Bell’s made his comments last week, during discussion of a proposed state law that would attempt to nullify the federal health care insurance mandate in the state of Tennessee. Here is a transcript of a dialogue in committee between Bell and Democratic state Rep. Joe Towns, courtesy of the Nashville Scene, as Bell explained that many people get along without insurance:

Bell: They’re some of the healthiest people you have ever seen. They pay cash when they go to the doctor. They work out arrangements with the hospitals if their children have to be hospitalized. This is an individual choice that we’re talking about.

Towns: You’re saying they pay cash? For organ transplants and cancer and heart cases, they pay cash?

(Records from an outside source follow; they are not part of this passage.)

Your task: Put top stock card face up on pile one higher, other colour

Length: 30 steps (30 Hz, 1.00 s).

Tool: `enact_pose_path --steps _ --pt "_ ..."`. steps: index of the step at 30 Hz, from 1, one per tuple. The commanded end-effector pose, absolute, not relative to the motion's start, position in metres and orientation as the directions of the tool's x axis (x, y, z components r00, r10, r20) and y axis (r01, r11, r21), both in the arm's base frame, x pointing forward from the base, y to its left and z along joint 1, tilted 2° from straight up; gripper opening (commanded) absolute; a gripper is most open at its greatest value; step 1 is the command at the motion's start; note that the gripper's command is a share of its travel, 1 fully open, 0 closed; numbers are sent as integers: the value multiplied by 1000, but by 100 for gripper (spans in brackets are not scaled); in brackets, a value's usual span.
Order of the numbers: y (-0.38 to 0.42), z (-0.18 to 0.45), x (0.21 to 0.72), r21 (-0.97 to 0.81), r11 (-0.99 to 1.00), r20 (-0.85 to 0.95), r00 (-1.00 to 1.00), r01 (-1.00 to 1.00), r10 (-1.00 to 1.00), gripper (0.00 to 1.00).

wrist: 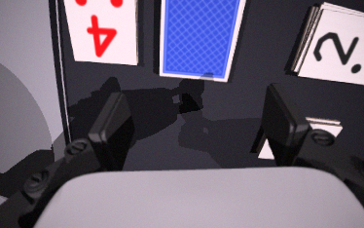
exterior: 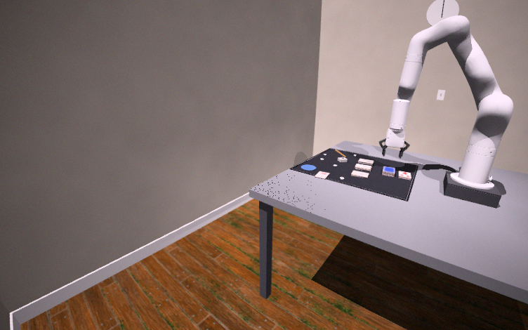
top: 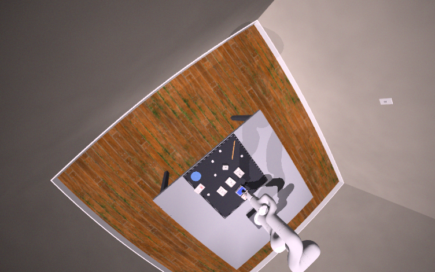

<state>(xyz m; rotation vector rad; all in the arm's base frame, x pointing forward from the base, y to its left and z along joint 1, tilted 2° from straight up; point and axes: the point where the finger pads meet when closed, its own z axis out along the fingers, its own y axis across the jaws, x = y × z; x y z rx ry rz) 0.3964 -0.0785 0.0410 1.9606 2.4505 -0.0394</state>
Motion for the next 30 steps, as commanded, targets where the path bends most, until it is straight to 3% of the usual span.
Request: enact_pose_path --steps 1,12,13,30 --pt "-79 41 397 -14 110 -20 -110 994 994 100" --pt "-79 42 397 -13 53 -21 -53 999 998 100" --pt "-79 42 397 -13 53 -21 -53 999 998 86" --pt "-79 16 397 -13 53 -24 -53 999 998 86"
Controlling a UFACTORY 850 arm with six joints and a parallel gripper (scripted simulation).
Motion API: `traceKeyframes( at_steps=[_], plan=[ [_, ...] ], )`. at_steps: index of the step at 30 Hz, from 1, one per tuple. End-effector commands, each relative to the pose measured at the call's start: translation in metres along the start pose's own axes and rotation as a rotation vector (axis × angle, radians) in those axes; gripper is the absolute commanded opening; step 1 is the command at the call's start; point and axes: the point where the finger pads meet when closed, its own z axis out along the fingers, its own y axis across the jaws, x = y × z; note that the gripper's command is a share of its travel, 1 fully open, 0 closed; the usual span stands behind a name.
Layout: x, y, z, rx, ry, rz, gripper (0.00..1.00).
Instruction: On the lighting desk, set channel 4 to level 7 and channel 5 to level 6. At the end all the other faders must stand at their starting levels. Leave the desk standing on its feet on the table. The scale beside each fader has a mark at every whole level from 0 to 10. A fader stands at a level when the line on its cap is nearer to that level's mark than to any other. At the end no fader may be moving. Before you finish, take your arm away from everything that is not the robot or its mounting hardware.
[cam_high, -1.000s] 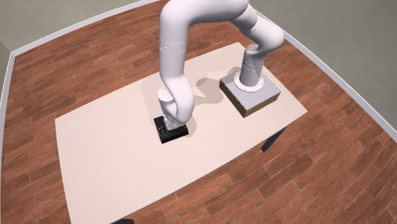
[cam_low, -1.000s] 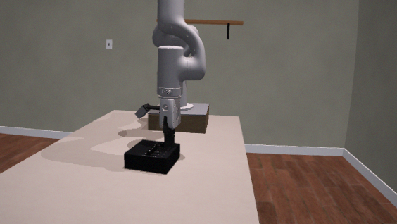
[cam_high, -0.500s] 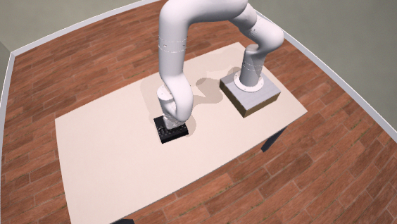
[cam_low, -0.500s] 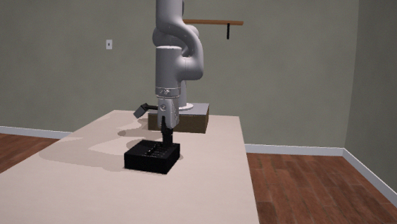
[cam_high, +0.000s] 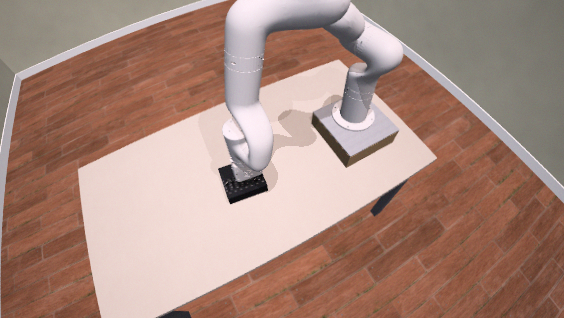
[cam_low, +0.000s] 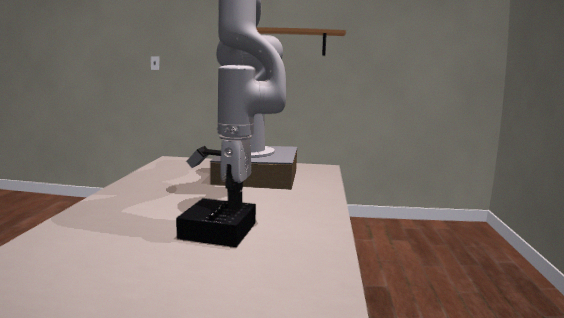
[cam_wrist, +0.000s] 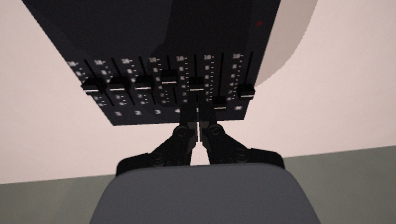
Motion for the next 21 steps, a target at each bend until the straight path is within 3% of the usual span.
traceKeyframes(
  at_steps=[1,21],
  plan=[
    [0.0012,-0.0009,-0.0007,0.002,0.000,0.000,0.00],
    [0.0037,-0.0009,-0.0007,0.002,0.000,0.000,0.00]
  ],
)
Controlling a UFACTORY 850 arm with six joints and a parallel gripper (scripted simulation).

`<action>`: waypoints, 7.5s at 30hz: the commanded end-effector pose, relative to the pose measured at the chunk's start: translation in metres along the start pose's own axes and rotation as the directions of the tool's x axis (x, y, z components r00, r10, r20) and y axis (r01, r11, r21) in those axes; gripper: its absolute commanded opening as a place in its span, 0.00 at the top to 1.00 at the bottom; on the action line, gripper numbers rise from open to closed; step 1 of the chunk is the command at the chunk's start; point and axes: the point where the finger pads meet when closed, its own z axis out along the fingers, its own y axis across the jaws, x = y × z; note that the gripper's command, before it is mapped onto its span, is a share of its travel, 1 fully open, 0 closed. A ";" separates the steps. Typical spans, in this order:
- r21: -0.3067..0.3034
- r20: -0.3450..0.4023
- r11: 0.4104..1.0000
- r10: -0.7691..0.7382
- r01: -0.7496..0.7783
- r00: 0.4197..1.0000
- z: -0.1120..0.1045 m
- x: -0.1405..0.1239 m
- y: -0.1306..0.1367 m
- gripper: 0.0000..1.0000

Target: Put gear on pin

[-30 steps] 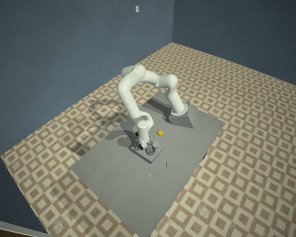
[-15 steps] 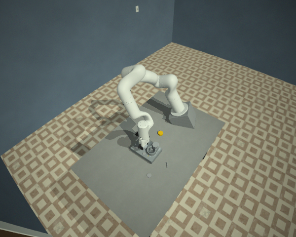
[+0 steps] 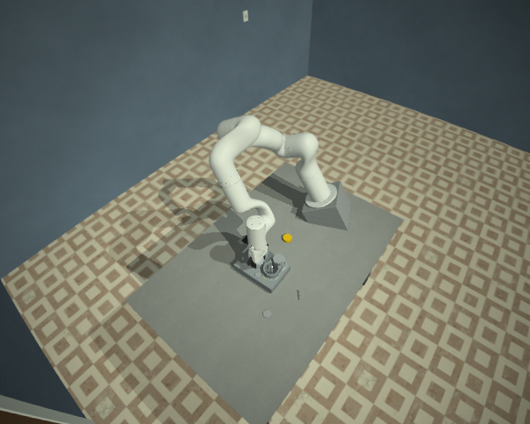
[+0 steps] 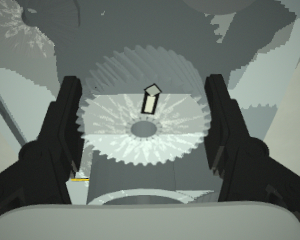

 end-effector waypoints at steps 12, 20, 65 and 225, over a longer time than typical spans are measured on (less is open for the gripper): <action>0.000 0.000 1.000 0.000 0.000 1.000 0.000 0.000 0.000 1.00; 0.000 0.000 1.000 0.000 0.000 1.000 -0.003 0.000 0.000 1.00; 0.000 0.000 1.000 0.000 0.000 1.000 -0.074 0.000 0.000 1.00; 0.000 0.000 0.897 -0.442 0.442 0.897 -0.047 -0.087 -0.002 1.00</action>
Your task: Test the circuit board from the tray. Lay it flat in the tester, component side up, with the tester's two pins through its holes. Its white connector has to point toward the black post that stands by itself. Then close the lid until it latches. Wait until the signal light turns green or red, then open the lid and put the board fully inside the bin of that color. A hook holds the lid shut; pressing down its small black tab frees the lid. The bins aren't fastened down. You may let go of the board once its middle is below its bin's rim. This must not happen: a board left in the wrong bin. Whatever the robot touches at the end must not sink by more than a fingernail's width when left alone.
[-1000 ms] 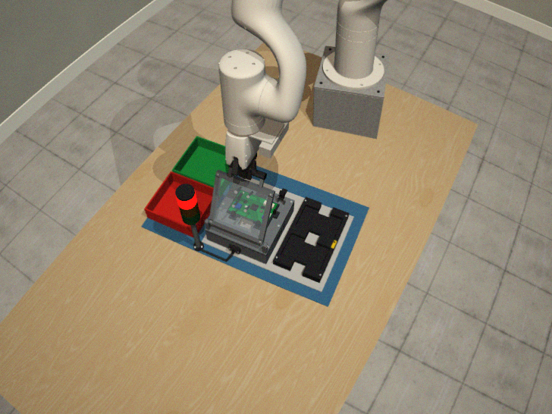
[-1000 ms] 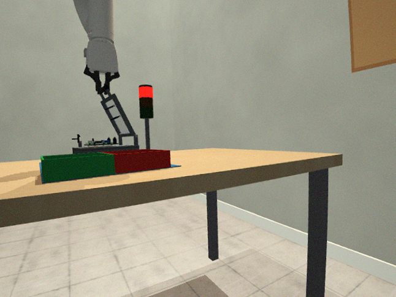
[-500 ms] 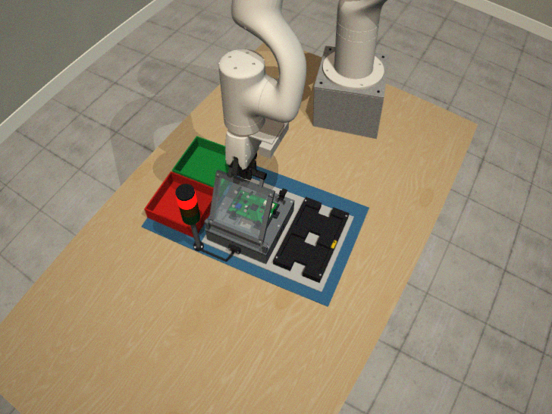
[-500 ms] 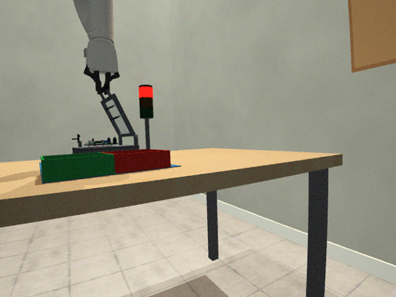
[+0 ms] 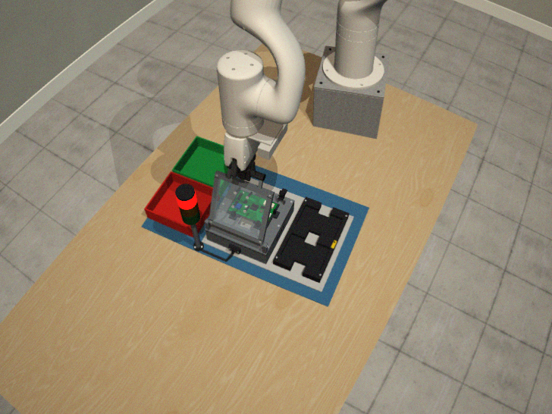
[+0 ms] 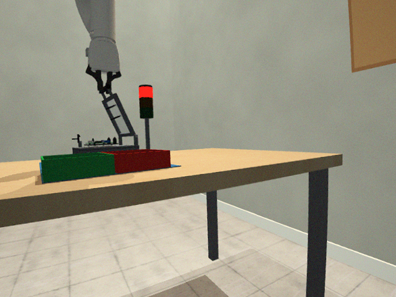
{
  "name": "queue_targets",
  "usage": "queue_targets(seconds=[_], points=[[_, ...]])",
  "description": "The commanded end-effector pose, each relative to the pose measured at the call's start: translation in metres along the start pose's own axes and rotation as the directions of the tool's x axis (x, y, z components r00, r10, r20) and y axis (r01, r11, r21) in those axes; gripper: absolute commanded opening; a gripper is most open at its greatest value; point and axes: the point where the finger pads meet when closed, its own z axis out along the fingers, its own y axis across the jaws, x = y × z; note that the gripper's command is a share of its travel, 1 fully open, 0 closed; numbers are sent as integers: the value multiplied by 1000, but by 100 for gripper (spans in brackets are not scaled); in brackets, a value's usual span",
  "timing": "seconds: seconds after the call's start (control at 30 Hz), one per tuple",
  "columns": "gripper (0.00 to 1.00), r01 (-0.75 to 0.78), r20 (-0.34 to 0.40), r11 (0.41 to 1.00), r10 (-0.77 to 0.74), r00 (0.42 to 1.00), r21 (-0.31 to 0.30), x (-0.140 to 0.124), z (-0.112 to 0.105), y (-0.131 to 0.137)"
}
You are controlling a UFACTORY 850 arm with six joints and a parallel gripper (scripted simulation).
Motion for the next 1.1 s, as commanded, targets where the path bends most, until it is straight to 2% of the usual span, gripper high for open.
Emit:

Bell: I said they pay cash or work out other arrangements. I know for a fact. I know someone in the medical field who has been paid with vegetables from the Mennonite community.

Towns: That’s an anomaly. That’s not how the system works. I can’t take a sack of vegetables down to the utility company and pay my utility bill on my house. Nobody’s going to take vegetables for payment. We can’t run the country on vegetables and horse trading.

The GOP has been struggling to find a coherent strategy for how to address the new health care law. The official slogan is “Repeal and Replace,” but there is in fact division over whether to fully repeal the law, and just how far to go. And it appears that some people may want to go all the way back to the 18th and 19th centuries.